Philip K. Dick's "We Can Remember It For You Wholesale" served as the bare bones of the Gropenfuhrer vehicle Total Recall, and I mean bare bones. Typical Hollywood move, Douglas Quaid was originally Quail--so much less manly except the character is supposed to be a dweeb. James Tiptree, Jr.'s "The Girl Who Was Plugged In" is unreadable, marred by the breezily hip, drunk-on-the-elixir-that-was-the-60s style so prevalent in New Wave sf around '72-'73 (see also Norman Spinrad, John Brunner, RA Lafferty). Having not read Tiptree I wanted to like the story since we now know "he" is a woman, Alice Sheldon, and many were pissed off back in the day by her "deception," which is cool, but had to skip this after a page or two. By pure contrast, Wm Gibson's "Burning Chrome" hasn't aged a day since '82 and is lit'rary but much more sparingly written. Also looking forward to re-reading his "Dogfight," written with Michael Swanwick, another story about cybercowboys and the women they neglect...

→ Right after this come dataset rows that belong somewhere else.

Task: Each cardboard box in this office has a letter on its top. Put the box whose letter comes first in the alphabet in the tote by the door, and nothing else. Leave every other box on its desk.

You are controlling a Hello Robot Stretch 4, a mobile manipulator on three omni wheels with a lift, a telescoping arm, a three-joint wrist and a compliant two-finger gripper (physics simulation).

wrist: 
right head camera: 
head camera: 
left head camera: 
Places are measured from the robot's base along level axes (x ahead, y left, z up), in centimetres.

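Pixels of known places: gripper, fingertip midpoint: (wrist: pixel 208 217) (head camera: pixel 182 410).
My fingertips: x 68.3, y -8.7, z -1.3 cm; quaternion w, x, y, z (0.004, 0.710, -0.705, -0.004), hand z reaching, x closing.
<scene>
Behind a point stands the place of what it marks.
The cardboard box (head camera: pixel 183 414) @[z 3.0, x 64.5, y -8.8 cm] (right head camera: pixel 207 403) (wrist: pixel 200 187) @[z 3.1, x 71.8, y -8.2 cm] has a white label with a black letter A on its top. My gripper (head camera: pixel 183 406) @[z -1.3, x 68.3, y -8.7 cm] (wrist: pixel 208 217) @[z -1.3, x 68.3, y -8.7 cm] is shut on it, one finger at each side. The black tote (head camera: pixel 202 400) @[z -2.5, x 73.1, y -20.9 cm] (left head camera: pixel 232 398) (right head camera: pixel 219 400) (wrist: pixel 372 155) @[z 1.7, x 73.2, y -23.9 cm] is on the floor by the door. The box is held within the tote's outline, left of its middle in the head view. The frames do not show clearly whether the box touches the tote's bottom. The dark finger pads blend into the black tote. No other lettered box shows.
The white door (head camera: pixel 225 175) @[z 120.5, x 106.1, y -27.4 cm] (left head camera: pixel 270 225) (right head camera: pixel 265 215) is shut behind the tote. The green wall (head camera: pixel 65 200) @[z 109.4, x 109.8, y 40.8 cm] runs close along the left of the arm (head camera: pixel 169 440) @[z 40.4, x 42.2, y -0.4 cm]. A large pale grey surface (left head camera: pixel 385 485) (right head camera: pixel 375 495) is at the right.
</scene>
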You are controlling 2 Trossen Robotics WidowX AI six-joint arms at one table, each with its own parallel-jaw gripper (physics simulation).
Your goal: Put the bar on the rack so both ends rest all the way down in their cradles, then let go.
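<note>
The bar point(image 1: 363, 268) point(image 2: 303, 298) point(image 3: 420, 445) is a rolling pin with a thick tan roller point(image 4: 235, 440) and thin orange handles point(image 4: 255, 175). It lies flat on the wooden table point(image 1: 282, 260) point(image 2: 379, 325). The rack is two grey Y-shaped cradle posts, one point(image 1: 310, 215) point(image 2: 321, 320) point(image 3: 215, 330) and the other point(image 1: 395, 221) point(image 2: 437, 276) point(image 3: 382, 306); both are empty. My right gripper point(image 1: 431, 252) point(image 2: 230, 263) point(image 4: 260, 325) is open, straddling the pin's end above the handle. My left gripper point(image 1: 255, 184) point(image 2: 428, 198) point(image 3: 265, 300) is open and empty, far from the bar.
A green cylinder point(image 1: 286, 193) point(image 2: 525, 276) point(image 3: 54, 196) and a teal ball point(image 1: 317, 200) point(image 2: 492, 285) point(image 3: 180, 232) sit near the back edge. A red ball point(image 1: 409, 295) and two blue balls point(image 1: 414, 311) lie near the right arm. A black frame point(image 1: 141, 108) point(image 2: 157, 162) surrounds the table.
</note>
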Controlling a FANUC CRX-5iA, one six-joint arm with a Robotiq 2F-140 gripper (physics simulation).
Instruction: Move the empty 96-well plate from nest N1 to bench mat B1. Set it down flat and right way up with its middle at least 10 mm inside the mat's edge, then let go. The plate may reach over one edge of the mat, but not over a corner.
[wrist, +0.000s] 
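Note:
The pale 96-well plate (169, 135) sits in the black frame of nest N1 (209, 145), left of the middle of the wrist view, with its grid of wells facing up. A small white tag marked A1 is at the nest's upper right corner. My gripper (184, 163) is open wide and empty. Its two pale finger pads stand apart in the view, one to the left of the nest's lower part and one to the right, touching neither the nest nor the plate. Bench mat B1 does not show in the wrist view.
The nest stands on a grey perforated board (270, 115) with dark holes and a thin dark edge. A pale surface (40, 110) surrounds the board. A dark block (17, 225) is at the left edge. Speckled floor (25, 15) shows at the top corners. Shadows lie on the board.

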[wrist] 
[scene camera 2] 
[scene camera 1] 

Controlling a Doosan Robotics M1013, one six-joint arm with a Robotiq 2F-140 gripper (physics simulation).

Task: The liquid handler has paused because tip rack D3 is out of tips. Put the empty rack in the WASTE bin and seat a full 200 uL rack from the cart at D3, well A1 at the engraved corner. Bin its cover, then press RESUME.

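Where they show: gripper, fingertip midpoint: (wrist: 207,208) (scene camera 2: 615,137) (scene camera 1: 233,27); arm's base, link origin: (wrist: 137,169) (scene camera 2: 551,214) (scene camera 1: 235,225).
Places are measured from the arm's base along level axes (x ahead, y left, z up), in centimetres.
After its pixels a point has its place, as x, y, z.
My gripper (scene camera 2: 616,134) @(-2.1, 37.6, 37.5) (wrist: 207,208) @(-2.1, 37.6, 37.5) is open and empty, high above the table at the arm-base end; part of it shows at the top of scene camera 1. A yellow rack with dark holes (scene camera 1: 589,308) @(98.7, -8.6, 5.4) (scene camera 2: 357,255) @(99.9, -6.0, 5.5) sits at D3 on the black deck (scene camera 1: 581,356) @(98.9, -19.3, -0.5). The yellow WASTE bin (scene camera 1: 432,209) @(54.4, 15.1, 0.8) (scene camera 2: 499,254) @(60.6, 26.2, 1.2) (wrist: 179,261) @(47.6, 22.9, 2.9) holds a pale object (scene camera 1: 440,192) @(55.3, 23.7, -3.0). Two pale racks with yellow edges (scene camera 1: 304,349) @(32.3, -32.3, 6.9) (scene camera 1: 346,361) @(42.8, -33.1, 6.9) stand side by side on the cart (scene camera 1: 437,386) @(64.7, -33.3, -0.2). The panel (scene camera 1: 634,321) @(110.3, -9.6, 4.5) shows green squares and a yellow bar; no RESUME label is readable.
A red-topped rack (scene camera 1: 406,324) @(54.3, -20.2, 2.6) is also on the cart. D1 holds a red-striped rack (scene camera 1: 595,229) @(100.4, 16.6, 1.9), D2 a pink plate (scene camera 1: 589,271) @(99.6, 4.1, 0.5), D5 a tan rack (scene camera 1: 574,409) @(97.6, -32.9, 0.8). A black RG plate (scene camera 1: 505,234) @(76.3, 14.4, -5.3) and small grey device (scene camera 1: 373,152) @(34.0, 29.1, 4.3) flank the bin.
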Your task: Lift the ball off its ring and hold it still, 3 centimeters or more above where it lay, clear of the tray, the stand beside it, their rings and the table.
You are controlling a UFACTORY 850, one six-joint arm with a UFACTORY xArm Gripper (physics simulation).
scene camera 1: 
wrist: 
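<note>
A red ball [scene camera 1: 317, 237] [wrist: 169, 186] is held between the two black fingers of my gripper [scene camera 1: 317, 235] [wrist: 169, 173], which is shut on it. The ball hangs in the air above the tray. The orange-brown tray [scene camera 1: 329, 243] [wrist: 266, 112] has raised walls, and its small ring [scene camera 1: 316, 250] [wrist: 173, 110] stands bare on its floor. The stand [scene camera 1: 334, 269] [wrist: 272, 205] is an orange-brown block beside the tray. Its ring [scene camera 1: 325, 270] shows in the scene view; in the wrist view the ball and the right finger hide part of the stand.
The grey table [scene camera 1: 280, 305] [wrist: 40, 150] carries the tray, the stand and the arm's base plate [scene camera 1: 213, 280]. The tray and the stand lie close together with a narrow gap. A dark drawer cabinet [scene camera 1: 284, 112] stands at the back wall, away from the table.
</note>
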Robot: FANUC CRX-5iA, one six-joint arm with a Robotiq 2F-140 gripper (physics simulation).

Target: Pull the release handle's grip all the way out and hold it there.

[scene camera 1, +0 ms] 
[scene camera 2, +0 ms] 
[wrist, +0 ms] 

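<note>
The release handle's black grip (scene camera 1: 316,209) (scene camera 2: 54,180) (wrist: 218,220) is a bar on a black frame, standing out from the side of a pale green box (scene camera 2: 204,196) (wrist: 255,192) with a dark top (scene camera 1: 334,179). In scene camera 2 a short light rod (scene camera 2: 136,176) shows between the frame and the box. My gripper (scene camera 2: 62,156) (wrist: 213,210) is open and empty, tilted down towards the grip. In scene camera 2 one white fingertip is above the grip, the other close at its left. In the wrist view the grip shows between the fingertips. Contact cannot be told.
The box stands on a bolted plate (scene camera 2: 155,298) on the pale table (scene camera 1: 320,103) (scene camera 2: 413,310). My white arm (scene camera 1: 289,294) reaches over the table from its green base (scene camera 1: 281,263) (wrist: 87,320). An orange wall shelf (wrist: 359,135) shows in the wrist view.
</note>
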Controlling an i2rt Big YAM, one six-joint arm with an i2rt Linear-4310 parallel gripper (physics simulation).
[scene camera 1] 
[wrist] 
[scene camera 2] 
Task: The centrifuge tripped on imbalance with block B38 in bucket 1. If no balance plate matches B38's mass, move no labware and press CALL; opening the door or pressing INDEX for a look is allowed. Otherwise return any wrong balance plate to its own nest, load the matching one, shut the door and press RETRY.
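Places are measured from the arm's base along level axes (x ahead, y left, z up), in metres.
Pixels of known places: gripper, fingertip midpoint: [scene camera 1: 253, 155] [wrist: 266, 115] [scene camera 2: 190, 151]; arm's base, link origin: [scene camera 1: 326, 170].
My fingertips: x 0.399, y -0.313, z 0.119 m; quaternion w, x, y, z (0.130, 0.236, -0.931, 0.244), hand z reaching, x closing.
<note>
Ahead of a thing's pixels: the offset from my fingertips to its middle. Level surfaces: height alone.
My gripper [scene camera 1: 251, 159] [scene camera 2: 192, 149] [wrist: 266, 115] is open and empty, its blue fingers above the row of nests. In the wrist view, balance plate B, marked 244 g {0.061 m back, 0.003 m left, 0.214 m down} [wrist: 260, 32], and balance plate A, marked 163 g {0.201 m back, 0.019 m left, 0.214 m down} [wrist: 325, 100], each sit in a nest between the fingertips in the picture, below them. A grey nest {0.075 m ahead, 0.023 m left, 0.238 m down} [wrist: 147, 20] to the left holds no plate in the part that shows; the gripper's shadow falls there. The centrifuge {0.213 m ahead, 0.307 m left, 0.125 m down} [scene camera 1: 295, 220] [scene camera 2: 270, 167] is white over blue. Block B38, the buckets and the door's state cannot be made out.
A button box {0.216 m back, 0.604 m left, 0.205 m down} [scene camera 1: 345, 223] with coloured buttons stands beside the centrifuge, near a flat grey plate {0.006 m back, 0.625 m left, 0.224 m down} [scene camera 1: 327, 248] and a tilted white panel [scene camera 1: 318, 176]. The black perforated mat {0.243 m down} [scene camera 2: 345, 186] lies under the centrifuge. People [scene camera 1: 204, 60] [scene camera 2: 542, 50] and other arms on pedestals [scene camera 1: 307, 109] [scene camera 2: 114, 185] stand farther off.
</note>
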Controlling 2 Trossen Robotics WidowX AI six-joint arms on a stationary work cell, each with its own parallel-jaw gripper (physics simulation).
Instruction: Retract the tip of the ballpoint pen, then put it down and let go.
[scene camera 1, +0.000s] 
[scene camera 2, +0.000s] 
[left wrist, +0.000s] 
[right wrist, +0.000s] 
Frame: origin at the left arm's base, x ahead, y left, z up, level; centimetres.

- tom moody 6-06-2005 11:22 am [link] [1 comment]



tom moody - hiphop guitar (dj 8kbps remix) - from linkoln at SCREENFULL: [260 kb(!) .mp3]

the original tune: [4.7 mb .mp3]

thanks to linkoln for this--the lower resolution gives the song a much-needed pirate radio feel. i like what the loss of bits does to the different sound levels--the kick drum is boomier, the guitar seems about 30 feet back from the microphone, and the percussion after the first chorus really becomes an instrumental break, which is how i envisioned it but didn't realize as well in the original. [ /lower case]

- tom moody 6-04-2005 9:12 pm [link] [3 comments]



Highly recommended: MEQ AND THE URS, four songs performed entirely on the Sidstation synthesizer, using its unique wavetable features to write sequences (as opposed to overdubbing separately played parts, which is the lazy way out around here). The Sidstation is modern hardware incorporating the much-geek-fetishized SID (sound-producing) chip from '80s Commodore computers, and while this page has complained repeatedly about a lack of substantive musical content in the so-called "gameboy scene" hyped by Malcolm McLaren as the new whatever, I'm pleased to report that the MEQ songs are dark, soulful, trancy little numbers with clever compositional hooks and surprising transpositions, working within the cheesy video game limitations of the chip while reveling in its sensuous sawtooth sonorities. I finally got the .sid-song player working on my Sidstation so have been listening to some of the '80s game stuff but prefer what MEQ is doing, which is exploiting the capabilities of a smart present-day instrument built around a success story of the early era of home computing. The point is not to be stuck forever in the '80s but to pursue hybrids between the overlooked or still perfectly good old and the ingeniously programmed and collectively vetted new. "A Tale About Reactivation" and "Union Bob" especially shine.

More on this thread. Jotsif explains it's two Sidstations (using wavetables) playing side by side in real time, sequenced from the Monomachine (another synth made by Elektron, the same Swedish company that created the Sid).